Having the idea was one thing. Executing it was another. McClure said he started with his university education, with an idea of feeding a decision tree algorithm data and then having it learn by which characteristics aligned to one data classification or another. "I said [to my team], just start with decision tree learning and go figure it out. Give me an algorithm for bad. That was the initial exercise."

That didn't work, McClure said. "They iterated through thousands of algorithms. They went thought logistic regression [among others], and finally landed on deep learning models of neural networks." McClure said deep learning models proved incredibly effective at finding the distance between good and bad. "We were now able to build math models that were lightweight and fast, and that allowed us to go to market."

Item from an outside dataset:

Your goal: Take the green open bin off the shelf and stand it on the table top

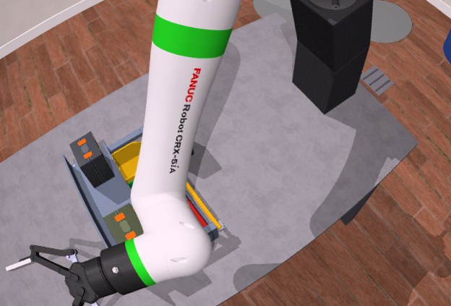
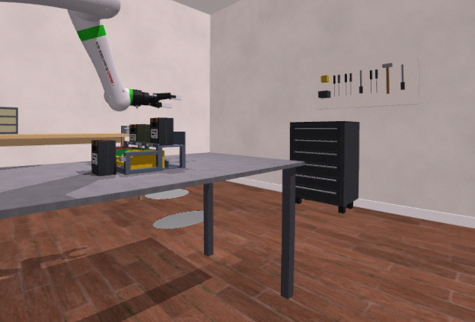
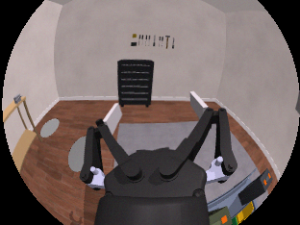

During the interview McClure said he wanted to correct an industry myth -- that there are all kinds of new attacks coming out every day. "The industry tries to say that there are new viruses all the time because they want to sell upgrades and subscriptions and all that kind of stuff." He said that most of the signature files being created today are for variants of known viruses and not necessarily for new ones.

Example? WannaCry and NotPetya.

McClure said signature-based systems were not very effective in the summer of 2017; therefore these two malware outbreaks had a lot of impact. He said about ninety percent of these attacks were variants. "If companies had signature-based protection in place, why would these attacks work? Because signature-based protection is too limiting; it's based on what’s been seen before."

McClure said that not one of Cylance's customers were effected by WannaCry or NotPetya, although he said the real proof is found in talking with customers. "Number one thing they will say is 'It just works'.” He said his deep knowledge-based anti-malware eliminates the threat vector on networks and back end systems so admins can get their nights and weekend back. "At Cylance we create silence," he said.

But McClure didn't just start a company to make amends for decades of signature-based approach to malware. He added that he did so literally to protect people. He explained that his dad was in law enforcement and was in Navy in the Korean War before and that is brothers went into law enforcement as well. "I know I'm driven to protecting people."

McClure cited one personal example of that passion, helping a friend of his wife’s who was being extorted for sex pictures online, "if you don’t do A, then B, and then C will happen. Well, I wanted to make sure this didn’t happen so I’ll always try and help someone even if I know I shouldn’t. My core mission -- and passion, I guess -- is to deliver protection so others no longer have to suffer victimization online. And it's also a big part of our mission and culture at Cylance."